### THE DATA

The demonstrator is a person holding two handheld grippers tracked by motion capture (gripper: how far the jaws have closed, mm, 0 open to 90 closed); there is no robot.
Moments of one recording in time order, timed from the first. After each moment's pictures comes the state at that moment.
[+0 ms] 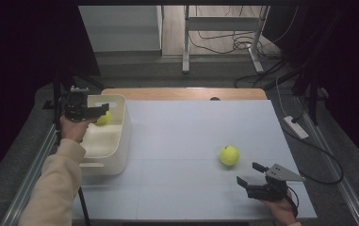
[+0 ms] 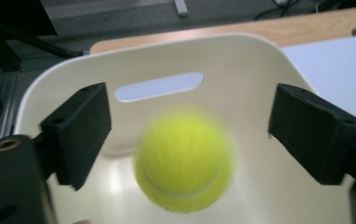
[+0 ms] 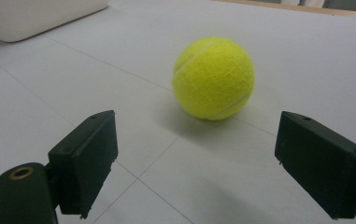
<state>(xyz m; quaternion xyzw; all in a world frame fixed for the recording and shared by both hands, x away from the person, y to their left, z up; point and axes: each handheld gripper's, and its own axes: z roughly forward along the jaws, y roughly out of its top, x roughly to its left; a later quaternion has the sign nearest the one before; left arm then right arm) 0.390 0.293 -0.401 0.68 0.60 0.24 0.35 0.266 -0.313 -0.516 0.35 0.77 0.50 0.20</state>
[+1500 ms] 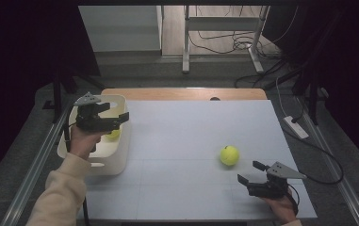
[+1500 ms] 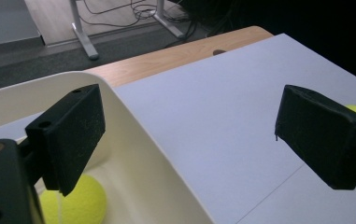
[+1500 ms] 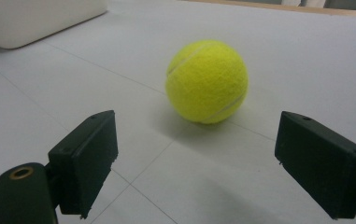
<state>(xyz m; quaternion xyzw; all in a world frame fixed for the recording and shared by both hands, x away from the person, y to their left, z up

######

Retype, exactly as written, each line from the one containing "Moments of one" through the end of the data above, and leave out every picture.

Moments of one recording in time order, timed from the first. After each moment's pictures comes the state at that moment.
[+0 ms] 
[+0 ms] 
[+0 ms] 
<state>(xyz m; quaternion xyzw; all in a world frame fixed for the recording and shared by both hands, x away from the person, y to their left, z up; point and axes: each handheld gripper's, and its own axes: z roughly forward along the jaws, y roughly out of its top, x roughly to its left; a later quaternion has the sign nearest the one before; left arm then right arm) 0.390 0.293 -0.401 0.68 0.60 0.24 0.35 0.266 -0.313 -0.516 0.35 0.77 0.50 0.20</state>
[+1500 ms] 
[+1500 ms] 
[+1500 ms] 
<state>(xyz m; quaternion xyzw; all in a world frame fixed for the recording and shared by both hands, x away from the person, y to their left, z up

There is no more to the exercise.